The decline in outdoor play has consequences beyond the physical and mental health of the next generation.
As the 21st century unfolds we find ourselves on the leading edge of a new phenomenon: the un-natural child. We have become an indoors civilization that is dangerous not only for our individual health but for society. An indoor culture deepens the illusion that we are separate from nature at a time when we desperately need to be more aware and respectful of nature’s needs to avoid environmental calamity.
The un-natural child is the product of several well-known forces. The hyper-stimulating nature of electronic devices can hold an almost hypnotic sway over a child engrossed in a game. It has corrupted play, so that kids kick soccer balls that are digital and ski without touching real snow through the venue of an electronic flat screen. Interaction with other kids is often via games played over the Internet with anonymous others. And too many are hyper-coddled by parents who want to put figurative padding around the outside world. Even in mountainous Banff, the morning school bell is preceded by an armada of SUVs as kids are dropped off at the gate.
The data back up the anecdotal evidence. One study used by Parks Canada indicated that children in Canada spend eight hours a day in front of a screen and only three hours a week outside, with only a fraction of that in unstructured play.

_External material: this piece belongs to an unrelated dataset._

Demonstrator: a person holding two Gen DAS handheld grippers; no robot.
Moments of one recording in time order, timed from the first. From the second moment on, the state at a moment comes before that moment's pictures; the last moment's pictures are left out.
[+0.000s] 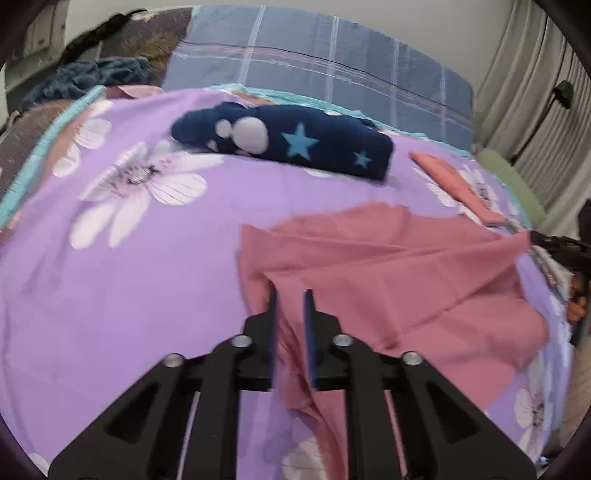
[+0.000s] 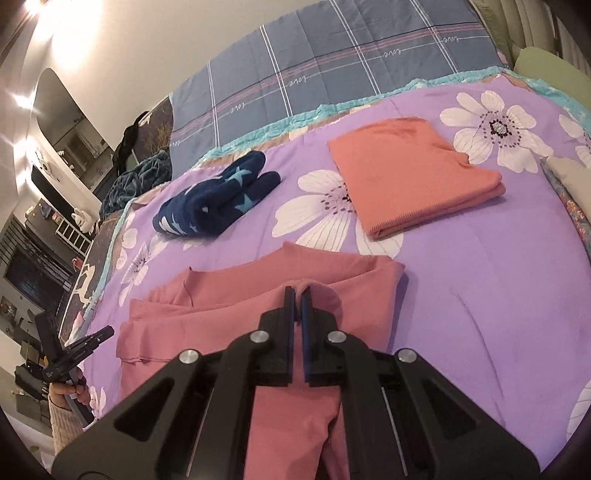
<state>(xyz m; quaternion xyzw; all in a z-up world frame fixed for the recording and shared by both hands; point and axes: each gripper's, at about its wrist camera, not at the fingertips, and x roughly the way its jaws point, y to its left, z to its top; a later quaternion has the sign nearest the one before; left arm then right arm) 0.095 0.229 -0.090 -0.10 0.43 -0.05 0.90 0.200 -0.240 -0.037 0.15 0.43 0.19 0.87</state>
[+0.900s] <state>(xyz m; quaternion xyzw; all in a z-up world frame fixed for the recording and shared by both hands) 0.105 0.214 -0.089 -0.08 0.46 -0.08 0.88 0.209 -0.249 -0.055 0.18 0.44 0.19 0.86</state>
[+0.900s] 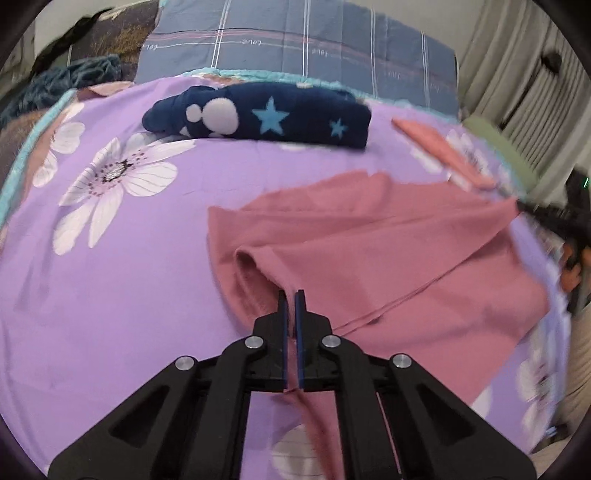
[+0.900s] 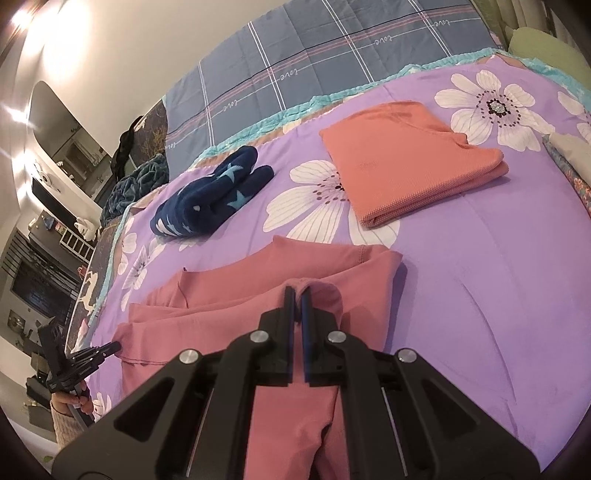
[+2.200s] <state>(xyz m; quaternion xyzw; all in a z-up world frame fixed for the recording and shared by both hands) 0.189 0.212 -0.047 -0.08 0.34 -0.04 0.94 0.229 -0.269 0.006 0.14 0.34 0.17 0.92</state>
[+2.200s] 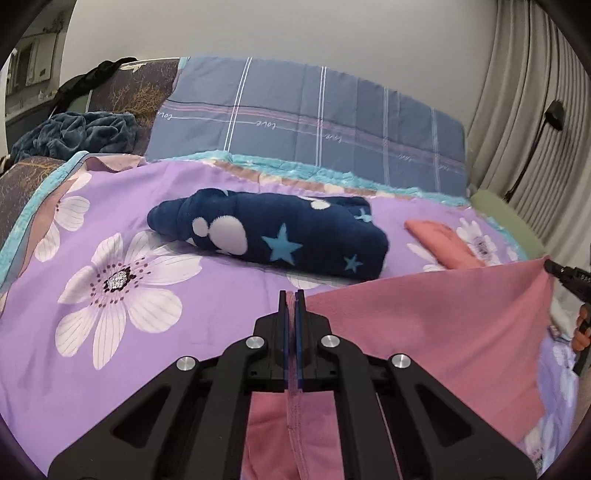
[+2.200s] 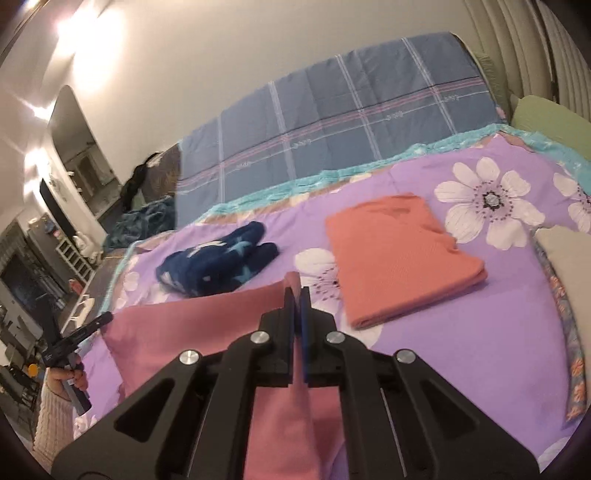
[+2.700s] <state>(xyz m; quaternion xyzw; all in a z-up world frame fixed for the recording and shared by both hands) 0.128 0.229 -0.091 -0.07 0.38 -0.03 0.92 0.212 -0.296 -0.078 0.14 0.43 0.13 0.88</state>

The decline in outdoor play has consequences beyond the physical and mental health of the next generation. Escaping into virtual reality affects our conceptions of the natural world. We are biological beings on a biological planet, and our children need to become much more in tune with nature, not tune it out.
This condition has been called a “nature deficit disorder.” And curing it requires more than simply pushing our kids onto a soccer field or into a gym. It means finding ways for them to engage with the natural world so they appreciate what it is we must save.
Richard Louv coined the phrase “nature deficit disorder” in his widely read 2005 book Last Child in the Woods: Saving Our Children from Nature-Deficit Disorder. Admitting up front that it was a descriptive, not a scientific, label for what he had observed, Louv chronicled the rise in medications like Ritalin prescribed for children to help them pay attention in school. A rambunctious child is now seen as a problem child. Instead of sending him outside to play to burn off the excess energy, we tranquilize him so he will conform. Creativity is lost when the mind is numbed.
An increasing body of research is showing the benefits of children spending time outside in non-man-made environments. Nature is spontaneous, not programmed. One cannot figure out the level of the game and move on to the next because nature is dynamic and ever-changing. The more one understands nature, the more fascinating and mysterious it becomes.
Ruth Ann Atchley and her colleagues showed how time spent in nature restores the creative function of human brains marinated in technology. In their 2012 study Creativity in the Wild: Improving Creative Reasoning through Immersion in Natural Settings, they showed how taking a break from technology — by undertaking four days of hiking without electronics — can restore creativity. The hyperstimulation of a technological society tires out the executive functions of the brain, they note, but exposure to nature restores it because “natural environments are associated with a gentle, soft fascination, allowing the executive attentional system to replenish.” The adults they immersed in nature improved their complex cognitive functions, such as creative problem solving.
Restoring the connection between children and nature will require conscious action, but some interesting models offer a guide. Louv’s work inspired the creation of the Children and Nature Alliance of Canada, whose aim is to get kids outside to play. It has collaborated with Canadian Parks and Wilderness Society British Columbia, Mountain Equipment Co-op and BC Parks to create Get Outside BC, which seeks to train youth leaders from across the province to go back to their communities and get their peers enjoying the outdoors.
One of the world’s most interesting innovations is the recently created Rouge Urban National Park in Toronto. Alan Latourelle, CEO of Parks Canada, sees bringing nature to the city as a gateway to the national park system. Urban national parks will encourage parents to be less afraid to let their kids run free, he believes. And Parks Canada has developed Operation Unplugged (mantra: “Unplug, Go Out, Explore”), a challenge to re-engage with the outdoors. The introductory video shows a sobering vignette in which we check the weather by going online rather than going outside.
Other cities are promoting wilderness inside city limits. At WILD 10, the 10th World Wilderness Congress, held in Spain, a Wild Cities collaboration was launched to bring the benefits of nature to urban dwellers (such actions have double benefit, as species at risk of extinction tend to be concentrated near urban areas). And the need to devote resources to getting kids out in nature will be a major focus of the World Parks Congress in Sydney, Australia, in November 2014.
These encouraging efforts to address the un-natural child phenomenon come none too soon. The most profound concern is that our growing estrangement from nature is self-destructive, not only at the scale of the un-natural child but at the scale of human civilization. We are already changing the climate and the chemical balance of the earth as well as rapidly destroying many of the other life forms that share the planet with us. To reverse this trend before it’s too late, we need to understand what it is we need to protect. We need to get out in nature more.